We are happy to announce a talk by Cornelia Ebert (Frankfurt) and Markus Steinbach (Göttingen) in the Semantics Colloquium.

The talk will take place on campus in IG 4.301.
If you wish to participate virtually via Zoom, please contact Lennart Fritzsche for the link.
 

Date: November 7, 2024

Time: 4 pm – 6 pm c.t.

Title: The semantics of semi-conventionalized lexical depictions in spoken and sign languages

Abstract:
Typological research has shown that many unrelated spoken languages have ideophones such as English helter-skelter or German plitsch-platsch. Ideophones form a special class of words which are used in specific registers (often vivid narrative contexts) and can be defined as “an open lexical class of marked words that depict sensory imagery” (Dingemanse 2019). They have been argued to be depictive items which establish an iconic relationship of the form of an ideophone (including the utterance of it) and its meaning, which lies in the domain of sensory imagery encoding information about movement, sound, sentiment or mental state. In addition, ideophones typically contribute non-at-issue information (similar to co-speech gestures). Some ideophones are mixed items that combine at-issue with non-at-issue information (Dingemanse & Akita 2017; Dingemanse 2012, 2019; Ćwiek 2022; Barnes et al. 2022; Barnes & Ebert 2023, Barnes 2024).

In this presentation, we take a cross-linguistic and a cross-modal perspective and compare the semantic properties of ideophones in spoken languages with similar expressions in sign languages, so-called idiomatic signs.
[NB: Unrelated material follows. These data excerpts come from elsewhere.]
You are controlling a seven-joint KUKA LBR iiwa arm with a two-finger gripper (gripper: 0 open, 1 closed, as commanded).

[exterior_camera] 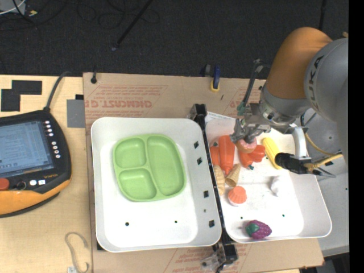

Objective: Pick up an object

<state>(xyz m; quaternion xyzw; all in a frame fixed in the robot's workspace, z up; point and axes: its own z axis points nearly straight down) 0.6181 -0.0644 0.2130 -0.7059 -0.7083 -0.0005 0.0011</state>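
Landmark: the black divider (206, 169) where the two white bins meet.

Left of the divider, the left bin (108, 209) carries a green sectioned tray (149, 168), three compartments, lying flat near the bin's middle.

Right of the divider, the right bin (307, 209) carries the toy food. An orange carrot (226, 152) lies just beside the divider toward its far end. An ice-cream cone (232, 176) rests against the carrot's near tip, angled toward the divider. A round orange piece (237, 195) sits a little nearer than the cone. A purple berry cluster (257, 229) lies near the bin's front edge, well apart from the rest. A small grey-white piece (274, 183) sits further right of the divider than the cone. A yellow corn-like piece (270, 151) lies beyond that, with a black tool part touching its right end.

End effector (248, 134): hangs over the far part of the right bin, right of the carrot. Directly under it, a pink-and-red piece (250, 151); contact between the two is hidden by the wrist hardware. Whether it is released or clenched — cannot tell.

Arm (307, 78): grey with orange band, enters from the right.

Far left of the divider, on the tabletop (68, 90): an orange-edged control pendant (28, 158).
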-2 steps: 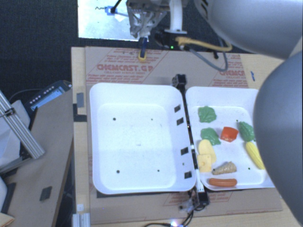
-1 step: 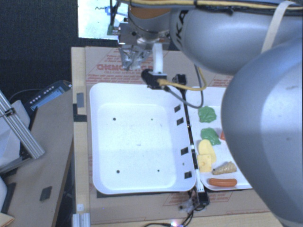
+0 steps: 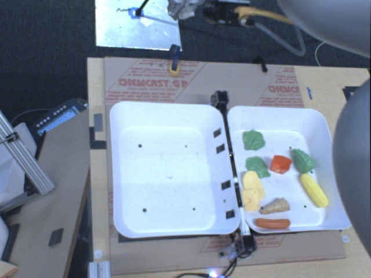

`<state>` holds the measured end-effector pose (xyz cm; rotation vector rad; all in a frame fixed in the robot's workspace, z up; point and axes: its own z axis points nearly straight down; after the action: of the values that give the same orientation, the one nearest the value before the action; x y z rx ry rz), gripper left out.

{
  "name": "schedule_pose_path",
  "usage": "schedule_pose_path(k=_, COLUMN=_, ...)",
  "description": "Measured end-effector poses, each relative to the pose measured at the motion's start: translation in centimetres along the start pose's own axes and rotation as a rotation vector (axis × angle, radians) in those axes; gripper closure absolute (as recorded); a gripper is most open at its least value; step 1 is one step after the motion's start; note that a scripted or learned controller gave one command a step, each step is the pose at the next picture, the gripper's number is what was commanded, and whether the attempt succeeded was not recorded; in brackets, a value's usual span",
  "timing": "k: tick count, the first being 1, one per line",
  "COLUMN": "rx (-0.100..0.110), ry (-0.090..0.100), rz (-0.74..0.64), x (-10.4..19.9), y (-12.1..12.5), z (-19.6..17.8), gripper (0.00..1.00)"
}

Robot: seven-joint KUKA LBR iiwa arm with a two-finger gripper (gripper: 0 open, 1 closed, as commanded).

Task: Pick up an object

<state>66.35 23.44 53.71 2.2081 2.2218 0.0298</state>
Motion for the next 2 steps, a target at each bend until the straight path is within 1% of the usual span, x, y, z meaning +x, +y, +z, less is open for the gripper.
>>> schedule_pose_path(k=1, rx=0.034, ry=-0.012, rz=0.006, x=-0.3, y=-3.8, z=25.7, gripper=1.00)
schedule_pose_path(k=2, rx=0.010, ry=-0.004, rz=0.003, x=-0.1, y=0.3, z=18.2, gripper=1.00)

We show that ideophones and idiomatic signs semantically consist of a conventionalized at-issue meaning part and a gestural non-at-issue part, whose meaning can vary from utterance situation to utterance situation and is dependent on how the ideophone or idiomatic sign is produced in the given situation. Our semantic analysis builds on the formal gesture semantics account of Ebert et al. (2020) (based on Anderbois et al. 2015 and Davidson 2015) as well as Barnes & Ebert’s (2023) and Barnes (2024) analysis developed for mixed ideophones. We thus provide a modality-independent analysis of the semantics of this special class of lexical expressions.